Find the lines of data that contain the string "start", then list them.

################

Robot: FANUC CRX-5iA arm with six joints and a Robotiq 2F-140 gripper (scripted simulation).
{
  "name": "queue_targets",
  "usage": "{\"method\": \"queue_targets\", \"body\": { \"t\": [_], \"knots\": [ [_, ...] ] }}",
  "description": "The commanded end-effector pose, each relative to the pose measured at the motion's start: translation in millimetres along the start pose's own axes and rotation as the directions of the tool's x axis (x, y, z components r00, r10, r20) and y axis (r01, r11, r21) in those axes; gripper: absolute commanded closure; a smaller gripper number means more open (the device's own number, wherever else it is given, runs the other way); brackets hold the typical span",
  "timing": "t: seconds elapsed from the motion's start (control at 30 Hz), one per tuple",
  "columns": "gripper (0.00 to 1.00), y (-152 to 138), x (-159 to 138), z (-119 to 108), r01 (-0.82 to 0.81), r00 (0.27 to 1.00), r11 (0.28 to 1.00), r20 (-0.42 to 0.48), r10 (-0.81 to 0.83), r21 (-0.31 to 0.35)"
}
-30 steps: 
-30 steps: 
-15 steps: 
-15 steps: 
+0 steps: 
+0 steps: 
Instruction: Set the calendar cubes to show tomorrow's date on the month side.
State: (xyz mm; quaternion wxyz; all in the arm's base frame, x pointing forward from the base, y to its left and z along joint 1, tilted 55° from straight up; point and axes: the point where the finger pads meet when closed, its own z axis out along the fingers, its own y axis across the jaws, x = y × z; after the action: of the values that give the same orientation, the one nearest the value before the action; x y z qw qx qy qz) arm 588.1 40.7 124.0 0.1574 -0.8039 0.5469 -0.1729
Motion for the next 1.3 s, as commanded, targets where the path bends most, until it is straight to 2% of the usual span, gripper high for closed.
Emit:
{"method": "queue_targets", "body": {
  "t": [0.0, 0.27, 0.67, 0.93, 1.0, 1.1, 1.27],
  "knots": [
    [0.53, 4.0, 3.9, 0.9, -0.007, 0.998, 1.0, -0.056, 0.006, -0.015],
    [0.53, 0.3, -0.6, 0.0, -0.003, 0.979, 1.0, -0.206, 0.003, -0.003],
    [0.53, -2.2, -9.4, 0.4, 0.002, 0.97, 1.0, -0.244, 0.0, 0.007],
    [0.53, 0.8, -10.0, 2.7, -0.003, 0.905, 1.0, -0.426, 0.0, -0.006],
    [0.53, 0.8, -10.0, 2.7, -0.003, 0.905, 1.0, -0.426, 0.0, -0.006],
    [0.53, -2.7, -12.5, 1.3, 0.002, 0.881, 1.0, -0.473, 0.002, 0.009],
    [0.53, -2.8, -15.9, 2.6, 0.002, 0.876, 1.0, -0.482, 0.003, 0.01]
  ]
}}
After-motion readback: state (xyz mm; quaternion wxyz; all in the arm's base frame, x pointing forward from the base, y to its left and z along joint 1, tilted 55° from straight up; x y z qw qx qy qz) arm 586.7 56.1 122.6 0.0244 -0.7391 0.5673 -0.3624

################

§ RESULT OF THE EXERCISE
  "description": "The commanded end-effector pose, each relative to the pose measured at the motion's start: translation in millimetres along the start pose's own axes and rotation as the directions of the tool's x axis (x, y, z components r00, r10, r20) and y axis (r01, r11, r21) in those axes; gripper: absolute commanded closure; a smaller gripper number means more open (the device's own number, wherever else it is given, runs the other way); brackets hold the typical span",
  "timing": "t: seconds elapsed from the motion's start (control at 30 Hz), one per tuple",

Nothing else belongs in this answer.